However, Donaldson's stories show a wide range of other influences, including Mervyn Peake, C. S. Lewis, Robert E. Howard, and the operas of Richard Wagner.
Also, in the Gradual Interview section of his website, Donaldson mentions his extensive study of Joseph Conrad, Henry James and William Faulkner to further develop his narrative style.
Donaldson's most celebrated series is The Chronicles of Thomas Covenant, which centers on a cynical leper, shunned by society, who is destined to become the heroic savior of another world.
Covenant struggles against the tyrannical Lord Foul, who intends to break the physical universe in order to escape his bondage and wreak revenge upon his arch enemy, The Creator.

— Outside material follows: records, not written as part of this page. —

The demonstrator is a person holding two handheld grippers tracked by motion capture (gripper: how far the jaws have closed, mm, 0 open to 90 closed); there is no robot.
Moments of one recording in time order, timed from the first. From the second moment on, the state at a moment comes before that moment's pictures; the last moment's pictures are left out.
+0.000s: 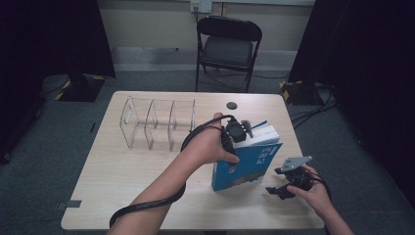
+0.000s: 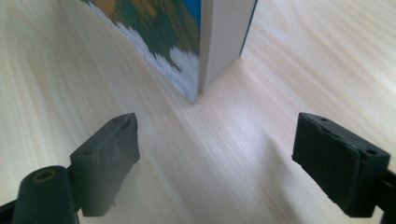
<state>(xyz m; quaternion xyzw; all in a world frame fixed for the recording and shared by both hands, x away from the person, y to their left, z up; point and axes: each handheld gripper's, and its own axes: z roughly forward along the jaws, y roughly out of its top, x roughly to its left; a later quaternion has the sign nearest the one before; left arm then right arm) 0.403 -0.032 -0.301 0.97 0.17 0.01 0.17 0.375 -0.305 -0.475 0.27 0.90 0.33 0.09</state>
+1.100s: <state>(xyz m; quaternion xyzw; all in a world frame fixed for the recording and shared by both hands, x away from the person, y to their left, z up) 0.403 -0.017 -0.283 0.96 0.22 0.01 0.17 0.362 -0.310 -0.499 0.29 0.87 0.37 0.12</state>
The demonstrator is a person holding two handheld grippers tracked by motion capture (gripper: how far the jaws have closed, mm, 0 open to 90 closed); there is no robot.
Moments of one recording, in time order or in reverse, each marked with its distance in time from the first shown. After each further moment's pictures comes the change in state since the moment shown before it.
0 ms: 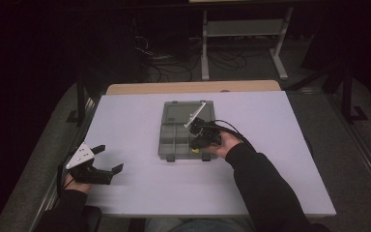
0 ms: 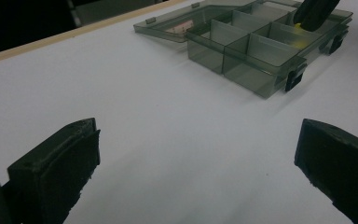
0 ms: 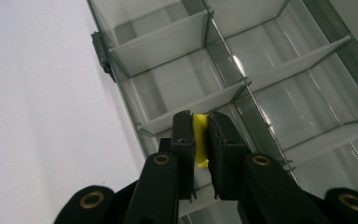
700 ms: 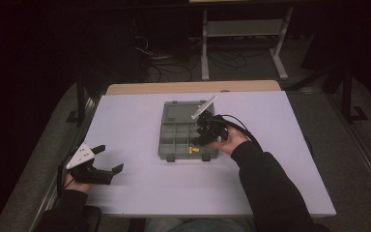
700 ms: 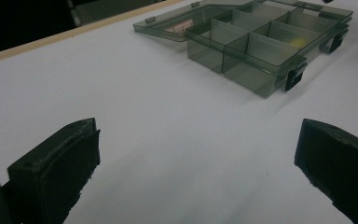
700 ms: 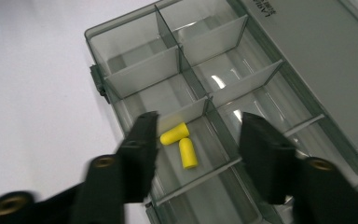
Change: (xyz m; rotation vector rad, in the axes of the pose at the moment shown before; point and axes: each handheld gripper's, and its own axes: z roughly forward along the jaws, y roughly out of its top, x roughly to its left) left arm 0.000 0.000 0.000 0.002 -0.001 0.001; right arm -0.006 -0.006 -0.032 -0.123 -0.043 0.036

A science fiction epic set in a future where humans have pushed far out into space in the attempt to replace depleted resources, The Gap Cycle follows two concurrent story arcs.

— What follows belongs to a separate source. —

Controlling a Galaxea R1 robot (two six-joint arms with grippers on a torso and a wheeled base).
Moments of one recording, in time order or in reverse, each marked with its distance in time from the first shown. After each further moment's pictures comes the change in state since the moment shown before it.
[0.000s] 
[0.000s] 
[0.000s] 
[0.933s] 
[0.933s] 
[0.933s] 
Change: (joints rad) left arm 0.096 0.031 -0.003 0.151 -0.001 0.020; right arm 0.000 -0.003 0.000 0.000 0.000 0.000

The first concerns an ensign in the United Mining Companies Police (UMCP), Morn Hyland, who is attempting simply to stay alive after being captured by a marauder named Angus Thermopyle.

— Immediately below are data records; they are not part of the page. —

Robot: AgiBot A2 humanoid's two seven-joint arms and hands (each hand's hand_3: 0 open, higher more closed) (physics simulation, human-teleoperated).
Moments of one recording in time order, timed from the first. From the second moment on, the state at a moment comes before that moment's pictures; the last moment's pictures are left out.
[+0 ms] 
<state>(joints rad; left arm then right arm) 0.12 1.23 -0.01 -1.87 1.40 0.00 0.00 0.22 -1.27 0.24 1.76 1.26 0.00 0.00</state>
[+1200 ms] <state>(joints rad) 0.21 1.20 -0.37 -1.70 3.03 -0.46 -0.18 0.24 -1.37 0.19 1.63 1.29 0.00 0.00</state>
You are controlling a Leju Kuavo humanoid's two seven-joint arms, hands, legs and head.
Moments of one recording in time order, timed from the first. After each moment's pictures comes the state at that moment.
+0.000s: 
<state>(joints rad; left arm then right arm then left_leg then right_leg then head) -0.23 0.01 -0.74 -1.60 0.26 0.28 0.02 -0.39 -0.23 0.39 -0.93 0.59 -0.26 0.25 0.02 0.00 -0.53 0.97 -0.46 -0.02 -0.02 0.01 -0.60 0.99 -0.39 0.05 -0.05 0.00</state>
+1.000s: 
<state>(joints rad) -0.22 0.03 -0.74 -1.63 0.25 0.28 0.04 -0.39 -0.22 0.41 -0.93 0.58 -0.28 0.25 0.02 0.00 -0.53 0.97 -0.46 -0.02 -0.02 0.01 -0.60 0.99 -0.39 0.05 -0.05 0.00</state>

The second follows the Byzantine political maneuvering of the head of the UMCP, Warden Dios, as he attempts to thwart the machinations of his boss, Holt Fasner, who is the CEO of United Mining Companies (UMC) and the most powerful man in human space.
Each of the epics takes place against the backdrop of a threat to human survival itself from an alien species called the Amnion who use genetic mutation as a way to assimilate and overcome.
[12] The Seventh Decimate, the first book in The Great God's War trilogy, features fantasy kingdoms Amika and Belleger, who fight "against each other in a sorcery-saturated battle of mutual destruction, with a charismatic prince searching for a legendary conjuror's library.